On the 9th of February SUDS premiered Weathervane, an interactive murder mystery performed for a one-person audience. For fifteen terrifying minutes, I was that one person. Lights dimmed. Sweat dripping. A hand reached out from behind the stage and pulled me into another room. Another, another. Until finally, the first question in a series was put to me. “What is your name, recruit?” “Um, Diane? Detective Diane?”
At first, I answered only out of politeness. Single syllables. Lines from CSI Miami. Soon however, I realized that the hand initially pulling me onto the set belonged to a truly inspired character, the Detective played by Jess Zlotnick. Zlotnick somehow managed to perform both at me and with me. Both narrator and character. By the third scene I knew, without a doubt, that Zlotnick was the accelerator of the play, and that I would speed along its trajectory so long as she was with me. Zlotnick, like all the actors in Weathervane, said yes to each scene with such gusto that soon enough, I too found myself saying yes in return.
At its simplest Weathervane is just a fifteen-minute improv session. The one-on-one audience interaction could have been gimmicky. Through the sheer commitment of the cast, however, the play is elevated higher. The intensity of the cast is undeniably something the audience feels they must match and in doing so, they are then forced to suspend their disbelief in a far more active way than any goers of traditional theatre might, with their passive viewing and consumption of overpriced choc tops. This I felt led to a richer theatre experience. After all, what is the point of theatre if not to better understand things from another’s consciousness?
I have only one qualm with the play. To begin, Weathervane focused only on the visceral, leading the audience into a deep, black labyrinth with creepy props. As the play moved on however it began jolting to moments of deep rumination about truth and perspective and whether “the act of killing is always murder.” Perhaps, in a longer show such a contrast could exist comfortably. In this fifteen-minute play however, the contrast felt awkward. Even the namesake metaphor, the Weathervane, confused me.
It would however be unfair to criticise SUDS’ attempts at symbolism and soliloquies too harshly. After all, the creative team followed the rules of improv.
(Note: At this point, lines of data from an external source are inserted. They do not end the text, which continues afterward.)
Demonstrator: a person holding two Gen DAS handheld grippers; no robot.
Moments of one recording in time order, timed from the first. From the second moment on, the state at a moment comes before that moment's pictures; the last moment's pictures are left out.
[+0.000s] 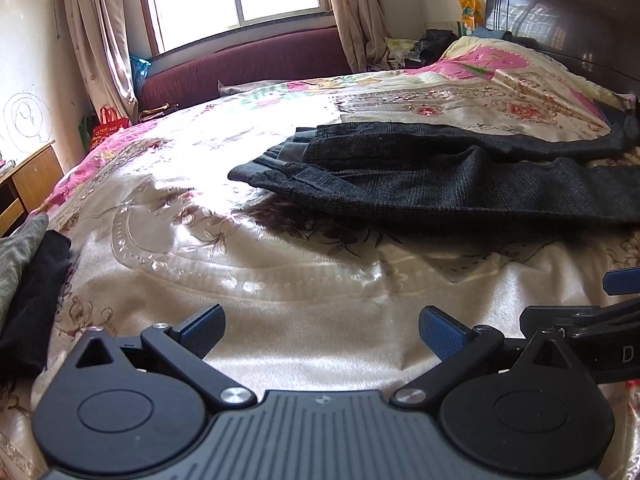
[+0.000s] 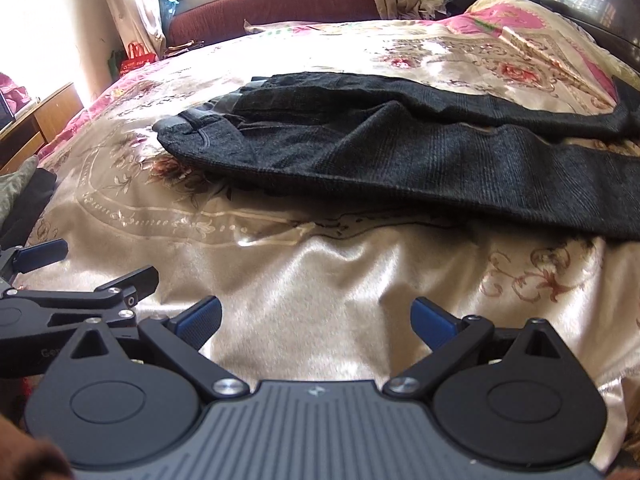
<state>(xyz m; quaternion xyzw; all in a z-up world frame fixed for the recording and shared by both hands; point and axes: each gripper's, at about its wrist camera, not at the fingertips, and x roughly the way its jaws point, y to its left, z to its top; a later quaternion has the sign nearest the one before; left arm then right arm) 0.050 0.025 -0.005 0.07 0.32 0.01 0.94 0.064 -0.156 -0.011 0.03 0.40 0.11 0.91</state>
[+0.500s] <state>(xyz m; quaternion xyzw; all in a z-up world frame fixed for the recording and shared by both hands) 0.141 0.043 0.003 0.13 0.29 0.00 0.95 0.149 -0.133 -0.008 0.00 0.37 0.12 0.92</state>
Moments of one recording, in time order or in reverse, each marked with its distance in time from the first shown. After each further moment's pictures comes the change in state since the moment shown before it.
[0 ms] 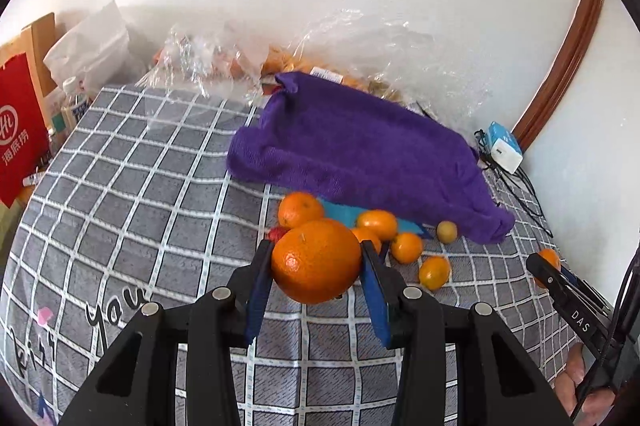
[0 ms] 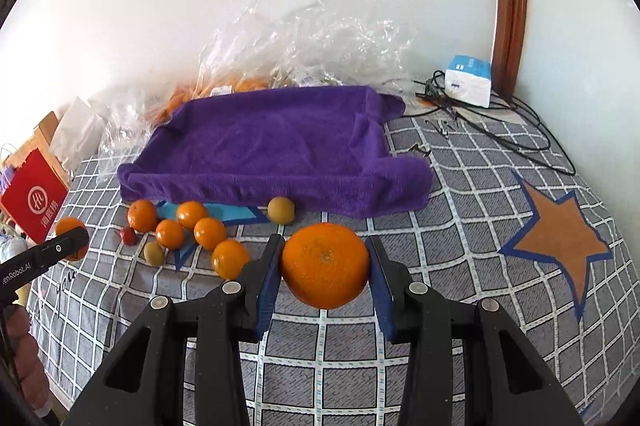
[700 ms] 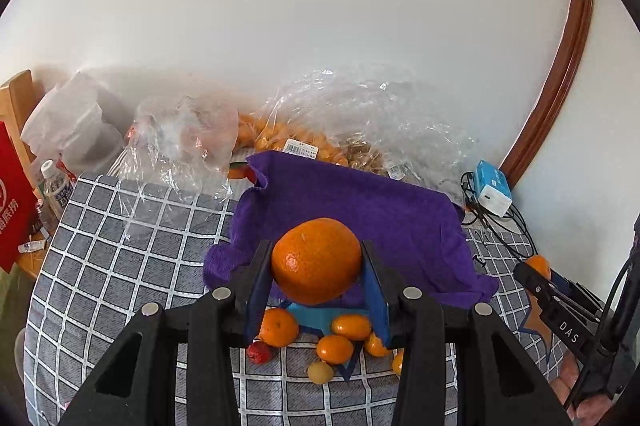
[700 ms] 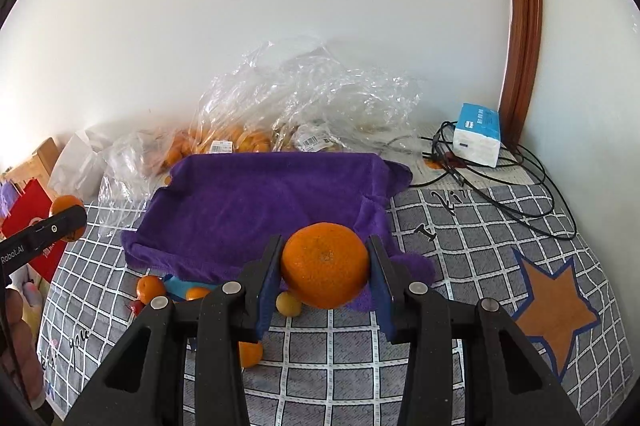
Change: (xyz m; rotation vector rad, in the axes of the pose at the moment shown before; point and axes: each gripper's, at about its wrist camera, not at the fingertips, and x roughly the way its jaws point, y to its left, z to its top) left arm 0.003 -0.027 0.086 0.056 -0.092 -0.016; right arm 0.010 0.010 0.080 -0.009 -0.053 0.008
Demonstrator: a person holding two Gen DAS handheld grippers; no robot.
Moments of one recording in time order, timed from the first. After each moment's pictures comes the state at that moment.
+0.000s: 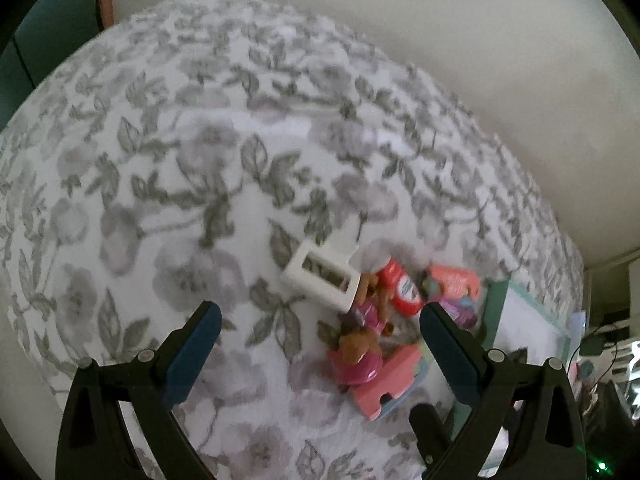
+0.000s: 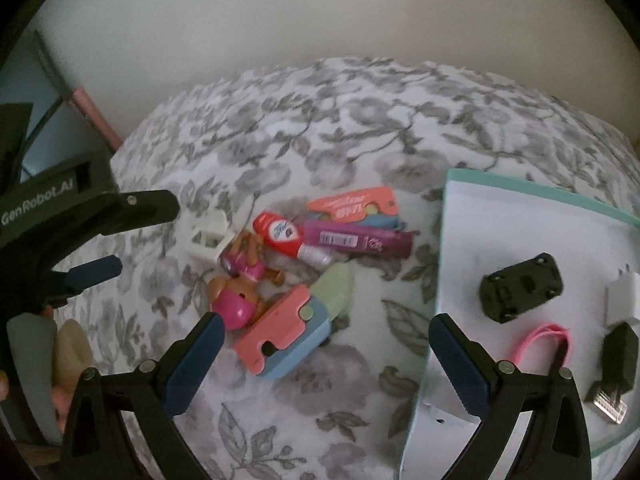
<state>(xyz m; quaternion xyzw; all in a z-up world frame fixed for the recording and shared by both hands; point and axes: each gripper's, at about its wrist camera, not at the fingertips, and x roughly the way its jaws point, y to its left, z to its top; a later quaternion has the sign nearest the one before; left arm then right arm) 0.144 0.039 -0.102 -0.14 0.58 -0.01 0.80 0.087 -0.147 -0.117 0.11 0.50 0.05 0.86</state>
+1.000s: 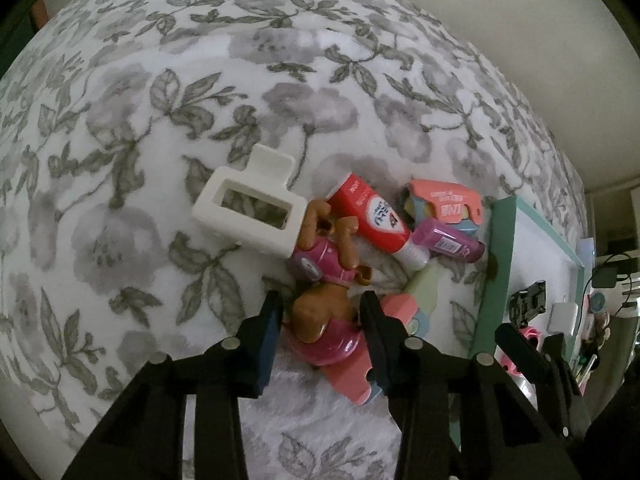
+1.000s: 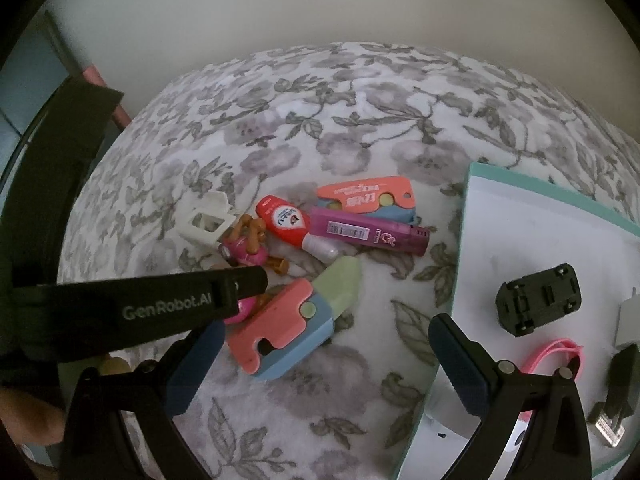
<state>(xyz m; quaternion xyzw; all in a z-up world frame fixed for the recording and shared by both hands) 0.145 -0.006 -0.146 -0.08 0.65 -0.08 0.75 0.096 -0.143 -0.125 0.09 0.51 0.07 0.85</state>
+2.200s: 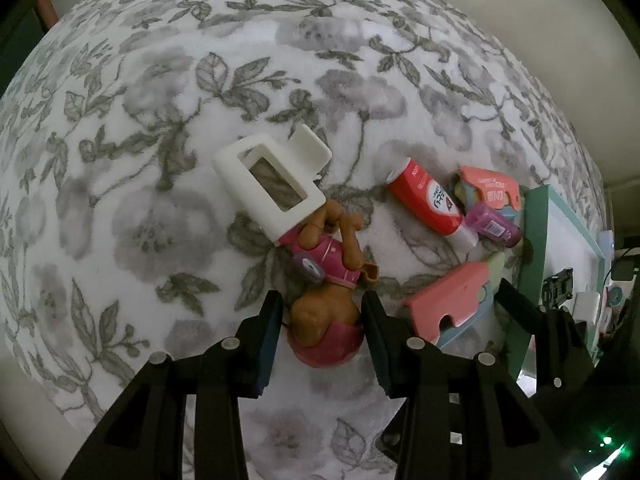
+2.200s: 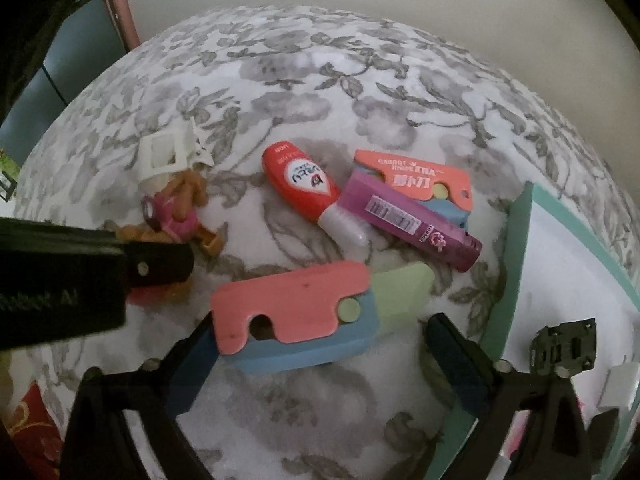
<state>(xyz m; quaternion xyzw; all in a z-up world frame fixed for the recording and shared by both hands) 0.139 0.024 -0.152 -0.06 0.66 -0.06 0.75 0.120 -0.110 -0.166 -0.04 0.53 0.09 0.84</state>
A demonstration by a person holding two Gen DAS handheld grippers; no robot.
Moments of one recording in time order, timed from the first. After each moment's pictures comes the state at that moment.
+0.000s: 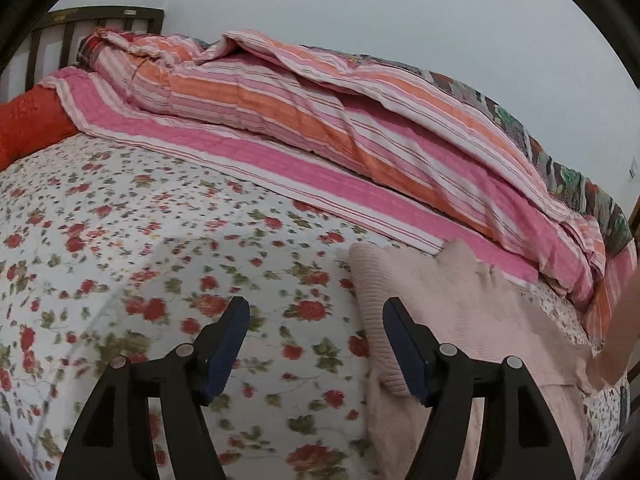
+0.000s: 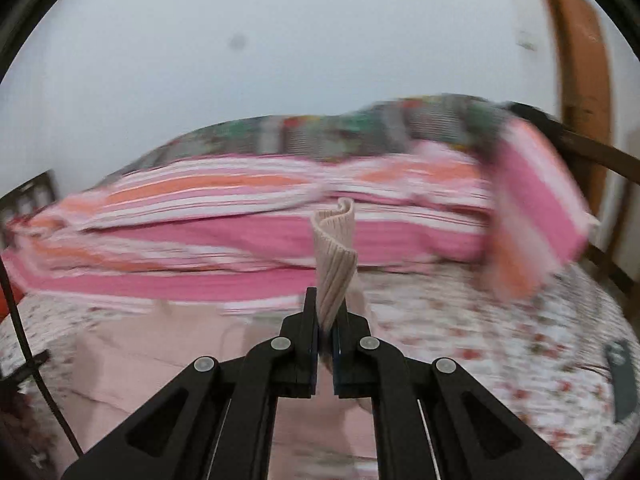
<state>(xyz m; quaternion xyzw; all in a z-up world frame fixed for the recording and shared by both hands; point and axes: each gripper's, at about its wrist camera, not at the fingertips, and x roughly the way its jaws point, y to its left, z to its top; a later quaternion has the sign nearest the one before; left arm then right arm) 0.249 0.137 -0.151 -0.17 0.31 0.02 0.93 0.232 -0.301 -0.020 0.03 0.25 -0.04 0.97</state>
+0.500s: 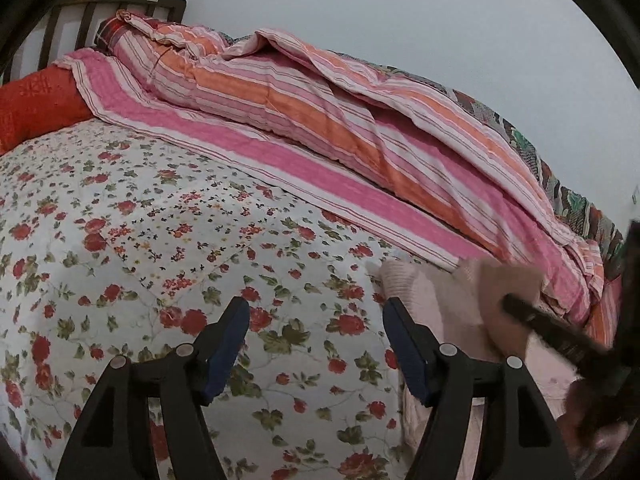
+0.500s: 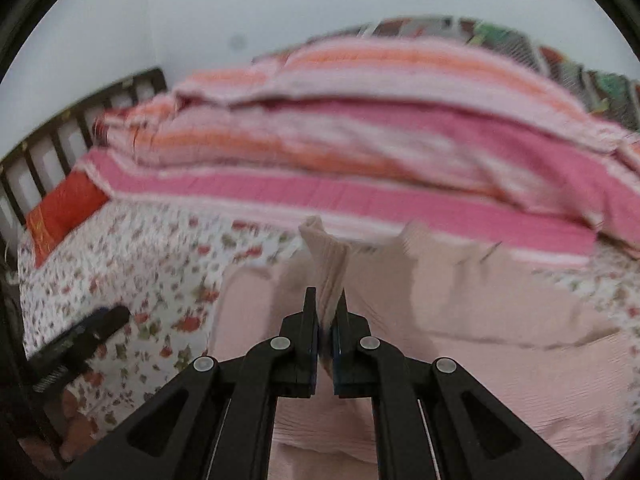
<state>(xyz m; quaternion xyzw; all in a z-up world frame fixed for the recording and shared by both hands) 0.251 0.172 -0.156 -0.20 0.31 0.02 0.93 0.317 -0.054 -0.137 -0.01 0.37 0.15 0.92</state>
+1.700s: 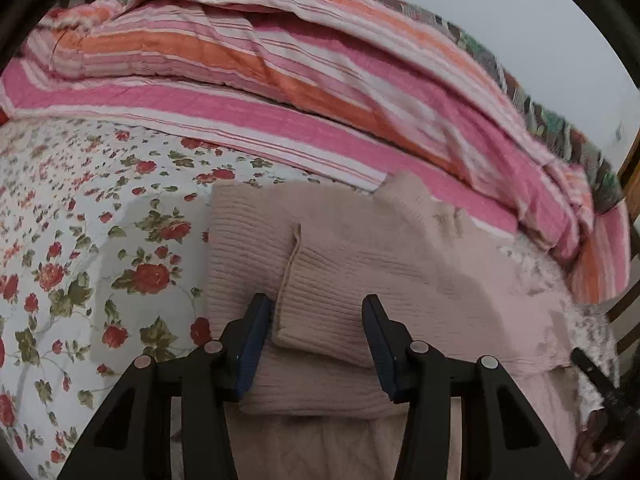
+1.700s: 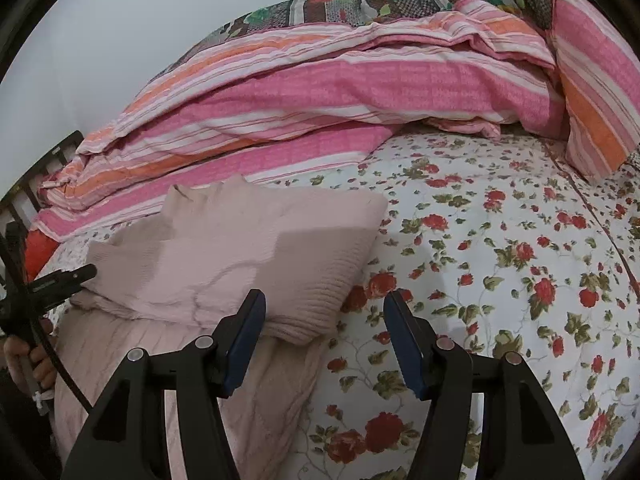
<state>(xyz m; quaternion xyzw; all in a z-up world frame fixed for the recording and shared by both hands) 0.303 0.043 -0.181 -0.14 0.40 -0.06 0.90 0.228 -0.353 -0.169 0.10 0.37 0.03 0.92</state>
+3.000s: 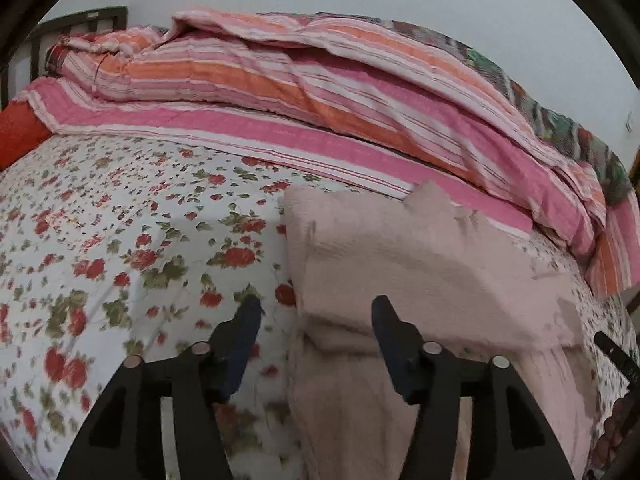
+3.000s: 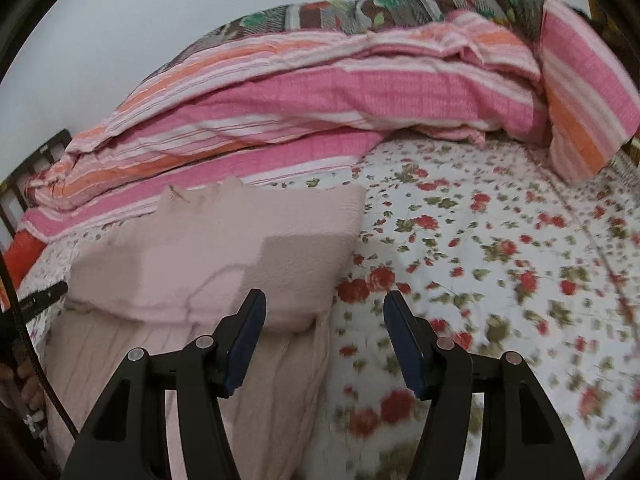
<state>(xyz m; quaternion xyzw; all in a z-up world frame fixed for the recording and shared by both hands) 0.244 0.067 -0.158 -0.11 0.37 -0.01 0.92 0.198 -0.333 -0.146 0.07 0.37 -0.01 0.93</state>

They said yes and then tried to add something interesting. And the speeches on death were, if considered nothing else, admittedly interesting.
At the end of the fifteen minutes, I stumbled upon the final set. It was made of gasping blackness and hundreds of strobe lights. Here it made sense to be fearless. I pointed the gun at the Chief Constable. I fired. The strobe lights started to go and I ran out of the Cellar Theatre, pumping my fist and shouting “rave, rave, rave!”
The interactive play left me oddly empowered and livened.
Ready to say yes again and again and again.